**WHAT IS NEEDED**:
Please restate, exactly as written, the lines running from the beginning of the material through the line that has "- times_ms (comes" in it.

**RECORDED DATA**:
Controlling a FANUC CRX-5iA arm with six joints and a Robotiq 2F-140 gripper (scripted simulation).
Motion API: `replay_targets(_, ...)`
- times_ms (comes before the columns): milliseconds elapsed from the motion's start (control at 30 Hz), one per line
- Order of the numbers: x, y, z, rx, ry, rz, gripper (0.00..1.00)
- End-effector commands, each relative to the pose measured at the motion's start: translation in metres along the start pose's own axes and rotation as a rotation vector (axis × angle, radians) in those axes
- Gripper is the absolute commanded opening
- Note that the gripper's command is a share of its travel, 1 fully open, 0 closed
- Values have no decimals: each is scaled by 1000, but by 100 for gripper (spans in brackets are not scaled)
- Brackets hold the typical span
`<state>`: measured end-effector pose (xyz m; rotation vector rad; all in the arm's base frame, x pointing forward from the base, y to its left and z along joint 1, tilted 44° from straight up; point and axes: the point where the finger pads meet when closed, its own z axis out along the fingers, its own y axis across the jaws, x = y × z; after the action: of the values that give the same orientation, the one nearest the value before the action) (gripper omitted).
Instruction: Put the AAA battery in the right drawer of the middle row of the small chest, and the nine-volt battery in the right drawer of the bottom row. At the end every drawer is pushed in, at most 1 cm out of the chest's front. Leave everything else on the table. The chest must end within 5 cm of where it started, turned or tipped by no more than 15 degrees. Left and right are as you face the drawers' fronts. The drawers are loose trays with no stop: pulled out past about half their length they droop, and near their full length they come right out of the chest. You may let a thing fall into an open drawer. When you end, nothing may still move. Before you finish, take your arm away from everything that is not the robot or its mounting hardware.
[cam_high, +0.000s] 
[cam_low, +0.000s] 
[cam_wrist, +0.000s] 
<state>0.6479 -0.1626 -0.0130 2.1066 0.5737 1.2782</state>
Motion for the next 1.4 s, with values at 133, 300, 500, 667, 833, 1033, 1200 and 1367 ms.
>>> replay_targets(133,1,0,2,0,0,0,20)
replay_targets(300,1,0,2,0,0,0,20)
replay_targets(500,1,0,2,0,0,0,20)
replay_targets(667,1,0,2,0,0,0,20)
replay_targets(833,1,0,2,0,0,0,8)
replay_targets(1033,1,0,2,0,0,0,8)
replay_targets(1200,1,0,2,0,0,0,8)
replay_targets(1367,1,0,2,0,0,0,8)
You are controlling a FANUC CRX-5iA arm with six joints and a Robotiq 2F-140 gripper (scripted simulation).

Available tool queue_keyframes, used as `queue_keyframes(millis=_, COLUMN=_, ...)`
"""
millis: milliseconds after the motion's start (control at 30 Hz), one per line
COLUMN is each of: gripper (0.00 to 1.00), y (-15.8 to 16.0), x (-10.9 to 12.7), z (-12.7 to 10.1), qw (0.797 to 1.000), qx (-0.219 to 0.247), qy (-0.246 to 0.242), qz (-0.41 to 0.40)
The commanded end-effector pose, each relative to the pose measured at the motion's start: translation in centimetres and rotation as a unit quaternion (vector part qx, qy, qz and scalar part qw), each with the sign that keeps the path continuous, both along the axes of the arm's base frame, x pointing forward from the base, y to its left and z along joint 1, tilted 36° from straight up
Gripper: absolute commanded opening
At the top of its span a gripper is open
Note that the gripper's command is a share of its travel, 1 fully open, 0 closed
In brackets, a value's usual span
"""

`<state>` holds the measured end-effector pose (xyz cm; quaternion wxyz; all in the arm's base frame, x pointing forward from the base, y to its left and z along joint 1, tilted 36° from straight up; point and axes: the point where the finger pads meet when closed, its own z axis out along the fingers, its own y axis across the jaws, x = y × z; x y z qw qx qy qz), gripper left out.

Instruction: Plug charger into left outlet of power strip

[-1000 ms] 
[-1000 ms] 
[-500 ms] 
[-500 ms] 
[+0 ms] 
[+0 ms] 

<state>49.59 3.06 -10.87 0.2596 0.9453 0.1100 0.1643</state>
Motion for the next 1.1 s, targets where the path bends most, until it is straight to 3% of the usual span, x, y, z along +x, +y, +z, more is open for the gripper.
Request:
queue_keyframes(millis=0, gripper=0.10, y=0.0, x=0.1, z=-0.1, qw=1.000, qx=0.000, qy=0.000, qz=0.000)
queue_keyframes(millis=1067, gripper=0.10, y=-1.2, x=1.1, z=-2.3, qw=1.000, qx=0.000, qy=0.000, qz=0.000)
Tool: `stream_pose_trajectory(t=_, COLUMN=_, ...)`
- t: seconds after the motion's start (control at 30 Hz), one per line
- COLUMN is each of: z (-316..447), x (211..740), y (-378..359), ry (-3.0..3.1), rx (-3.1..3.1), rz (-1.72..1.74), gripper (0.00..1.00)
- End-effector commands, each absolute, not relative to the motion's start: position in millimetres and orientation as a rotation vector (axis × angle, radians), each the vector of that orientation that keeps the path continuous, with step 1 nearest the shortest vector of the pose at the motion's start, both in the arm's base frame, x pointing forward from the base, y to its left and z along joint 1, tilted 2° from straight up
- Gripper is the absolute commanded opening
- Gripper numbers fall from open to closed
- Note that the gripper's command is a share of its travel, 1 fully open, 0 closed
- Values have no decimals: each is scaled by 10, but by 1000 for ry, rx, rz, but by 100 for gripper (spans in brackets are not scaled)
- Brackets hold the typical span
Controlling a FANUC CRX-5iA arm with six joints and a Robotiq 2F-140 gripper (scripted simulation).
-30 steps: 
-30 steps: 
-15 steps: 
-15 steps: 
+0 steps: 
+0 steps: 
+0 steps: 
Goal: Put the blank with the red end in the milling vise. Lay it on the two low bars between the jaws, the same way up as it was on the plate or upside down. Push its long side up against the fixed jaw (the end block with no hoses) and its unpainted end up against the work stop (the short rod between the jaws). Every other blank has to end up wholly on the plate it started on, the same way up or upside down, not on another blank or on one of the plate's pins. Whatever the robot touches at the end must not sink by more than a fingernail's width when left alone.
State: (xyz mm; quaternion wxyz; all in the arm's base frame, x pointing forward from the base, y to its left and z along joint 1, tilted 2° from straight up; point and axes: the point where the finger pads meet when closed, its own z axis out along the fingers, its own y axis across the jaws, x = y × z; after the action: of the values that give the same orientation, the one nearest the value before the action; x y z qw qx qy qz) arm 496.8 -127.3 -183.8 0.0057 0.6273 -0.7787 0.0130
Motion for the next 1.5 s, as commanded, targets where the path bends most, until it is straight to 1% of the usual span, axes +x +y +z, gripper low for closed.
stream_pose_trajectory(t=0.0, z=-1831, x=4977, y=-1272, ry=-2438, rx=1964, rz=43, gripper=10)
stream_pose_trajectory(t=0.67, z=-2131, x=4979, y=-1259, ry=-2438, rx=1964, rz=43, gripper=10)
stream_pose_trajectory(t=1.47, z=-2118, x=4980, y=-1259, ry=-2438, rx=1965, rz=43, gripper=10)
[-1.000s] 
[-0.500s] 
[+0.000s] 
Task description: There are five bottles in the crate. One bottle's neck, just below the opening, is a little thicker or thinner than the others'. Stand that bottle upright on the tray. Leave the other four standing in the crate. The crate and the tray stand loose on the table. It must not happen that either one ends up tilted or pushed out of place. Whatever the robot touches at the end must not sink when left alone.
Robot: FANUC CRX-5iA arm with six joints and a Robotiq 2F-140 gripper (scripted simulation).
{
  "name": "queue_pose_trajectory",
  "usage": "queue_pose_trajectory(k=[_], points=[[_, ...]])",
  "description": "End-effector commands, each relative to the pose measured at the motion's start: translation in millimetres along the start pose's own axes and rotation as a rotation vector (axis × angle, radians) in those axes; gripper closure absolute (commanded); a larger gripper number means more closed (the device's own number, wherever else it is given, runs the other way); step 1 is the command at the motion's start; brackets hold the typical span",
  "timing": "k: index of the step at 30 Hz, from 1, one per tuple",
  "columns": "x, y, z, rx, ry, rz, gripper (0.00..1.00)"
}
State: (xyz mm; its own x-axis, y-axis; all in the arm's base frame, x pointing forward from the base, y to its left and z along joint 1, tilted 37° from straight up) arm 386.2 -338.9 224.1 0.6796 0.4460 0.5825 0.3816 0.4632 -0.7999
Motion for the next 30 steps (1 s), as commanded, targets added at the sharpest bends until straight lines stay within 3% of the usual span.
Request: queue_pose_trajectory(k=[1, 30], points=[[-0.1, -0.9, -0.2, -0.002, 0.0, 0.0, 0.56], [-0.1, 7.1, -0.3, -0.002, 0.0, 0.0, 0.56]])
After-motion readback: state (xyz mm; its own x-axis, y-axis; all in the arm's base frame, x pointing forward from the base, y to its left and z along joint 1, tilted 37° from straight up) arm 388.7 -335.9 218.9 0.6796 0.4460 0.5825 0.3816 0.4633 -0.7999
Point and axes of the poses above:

**OUTPUT OF THE TASK**:
Controlling a FANUC CRX-5iA arm with six joints and a Robotiq 2F-140 gripper (scripted simulation).
Motion API: `replay_targets(_, ...)`
- times_ms (comes before the columns): milliseconds elapsed from the motion's start (control at 30 Hz), one per line

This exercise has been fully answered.